Vejam bem Srs Deputados – a Syngenta, uma multinacional do sector agro-alimentar, com sede na Suiça, vendeu durante cerca de 4 anos milho BT10 aos EUA. O milho BT10 não está autorizado para consumo humano em nenhuma parte do mundo – é ilegal. Foi então plantado nos EUA e vendido, em parte, à EU, como se de milho BT11 se tratasse. Passados esses 4 anos, um produtor de semente deu conta do erro e comunicou à Syngenta, o que nos dá perfeitamente a noção que as próprias empresas do sector não conseguem controlar o que vendem e que os Estados também não têm mecanismos de controlo eficazes para detectar os diferentes tipos de transgénicos. Aliás, um qualquer Estado, só consegue aferir do tipo de transgénicos, desde que detenha o seu código de alteração genética, e esse só está disponibilizado, a partir do momento em que é autorizado, o que põe em causa todo o mecanismo de fiscalização e monitorização e a insegurança que está estabelecida neste negócio. Por exemplo em relação ao milho BT10 não há qualquer avaliação sobre os seus efeitos para o ambiente e a saúde humana.

Sr. Presidente
Srs. Deputados

A questão dos OGM tem sido posta ao contrário. O argumento é sempre o de que não se conhecem provas que confirmem que os transgénicos tenham efeitos negativos. Mas a questão é saber se há provas que confirmem que os transgénicos não têm efeitos negativos. E não as há. E a controvérsia científica é de tal ordem que se impõe a aplicação do princípio da precaução.

É esse o dever do Estado português, designadamente, para com os agricultores e consumidores portugueses.
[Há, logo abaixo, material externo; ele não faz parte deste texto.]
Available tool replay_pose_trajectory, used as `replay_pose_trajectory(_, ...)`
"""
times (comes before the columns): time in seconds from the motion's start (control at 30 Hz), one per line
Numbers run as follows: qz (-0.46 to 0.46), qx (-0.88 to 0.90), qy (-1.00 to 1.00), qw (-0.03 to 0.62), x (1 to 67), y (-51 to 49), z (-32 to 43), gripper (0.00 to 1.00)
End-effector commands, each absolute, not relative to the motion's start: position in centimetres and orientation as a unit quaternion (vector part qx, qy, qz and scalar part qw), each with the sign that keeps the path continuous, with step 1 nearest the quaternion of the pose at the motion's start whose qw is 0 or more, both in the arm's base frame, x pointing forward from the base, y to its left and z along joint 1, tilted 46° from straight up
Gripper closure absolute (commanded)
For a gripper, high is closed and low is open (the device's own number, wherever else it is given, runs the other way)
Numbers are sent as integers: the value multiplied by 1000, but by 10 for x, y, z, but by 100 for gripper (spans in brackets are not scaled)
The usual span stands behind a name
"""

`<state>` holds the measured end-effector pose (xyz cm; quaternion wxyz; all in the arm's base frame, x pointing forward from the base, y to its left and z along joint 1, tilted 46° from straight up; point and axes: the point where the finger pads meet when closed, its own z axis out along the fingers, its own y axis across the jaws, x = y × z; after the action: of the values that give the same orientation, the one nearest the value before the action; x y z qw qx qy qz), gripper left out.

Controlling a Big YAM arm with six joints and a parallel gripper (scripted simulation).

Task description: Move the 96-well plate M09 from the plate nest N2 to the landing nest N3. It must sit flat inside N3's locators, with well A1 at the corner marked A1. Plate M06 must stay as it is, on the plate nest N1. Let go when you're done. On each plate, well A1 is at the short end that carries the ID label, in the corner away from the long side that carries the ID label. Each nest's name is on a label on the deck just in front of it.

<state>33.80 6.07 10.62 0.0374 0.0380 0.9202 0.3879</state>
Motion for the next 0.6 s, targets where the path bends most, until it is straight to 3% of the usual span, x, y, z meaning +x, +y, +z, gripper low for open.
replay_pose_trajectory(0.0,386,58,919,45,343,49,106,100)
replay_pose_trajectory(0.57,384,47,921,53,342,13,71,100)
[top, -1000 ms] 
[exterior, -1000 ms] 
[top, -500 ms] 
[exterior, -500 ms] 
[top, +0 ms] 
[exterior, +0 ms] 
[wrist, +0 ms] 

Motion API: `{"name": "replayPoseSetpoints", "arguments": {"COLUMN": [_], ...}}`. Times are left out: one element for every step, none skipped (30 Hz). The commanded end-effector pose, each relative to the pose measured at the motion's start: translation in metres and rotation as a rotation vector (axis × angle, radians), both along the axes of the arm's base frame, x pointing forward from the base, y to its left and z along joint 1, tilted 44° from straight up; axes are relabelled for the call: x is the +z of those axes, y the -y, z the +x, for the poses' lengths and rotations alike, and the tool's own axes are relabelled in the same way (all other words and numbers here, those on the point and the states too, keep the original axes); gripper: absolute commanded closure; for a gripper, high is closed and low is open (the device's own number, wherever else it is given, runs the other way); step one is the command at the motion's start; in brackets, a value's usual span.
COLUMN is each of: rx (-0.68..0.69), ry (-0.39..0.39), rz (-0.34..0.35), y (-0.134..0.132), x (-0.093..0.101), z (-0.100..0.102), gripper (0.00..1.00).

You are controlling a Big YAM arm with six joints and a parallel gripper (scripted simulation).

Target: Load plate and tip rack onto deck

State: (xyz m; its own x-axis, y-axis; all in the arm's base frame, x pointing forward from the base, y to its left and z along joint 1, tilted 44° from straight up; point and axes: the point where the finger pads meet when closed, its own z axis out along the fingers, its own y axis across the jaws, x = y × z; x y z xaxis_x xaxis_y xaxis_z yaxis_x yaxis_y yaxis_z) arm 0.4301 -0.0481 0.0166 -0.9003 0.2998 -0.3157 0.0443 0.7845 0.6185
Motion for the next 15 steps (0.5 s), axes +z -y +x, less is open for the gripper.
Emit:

“Os Verdes” apresentaram uma proposta para que o Sr. Ministro da Agricultura se possa rapidamente deslocar à Comissão de Assuntos Económicos para nos esclarecer sobre as suas intenções e apresentam hoje, como referi, um Projecto de lei que institui uma moratória em Portugal para garantir segurança e precaução numa questão que, relembro, será muito difícil controlar, nos passos que forem dados, a partir do momento em que se fizerem culturas transgénicas com fins comerciais.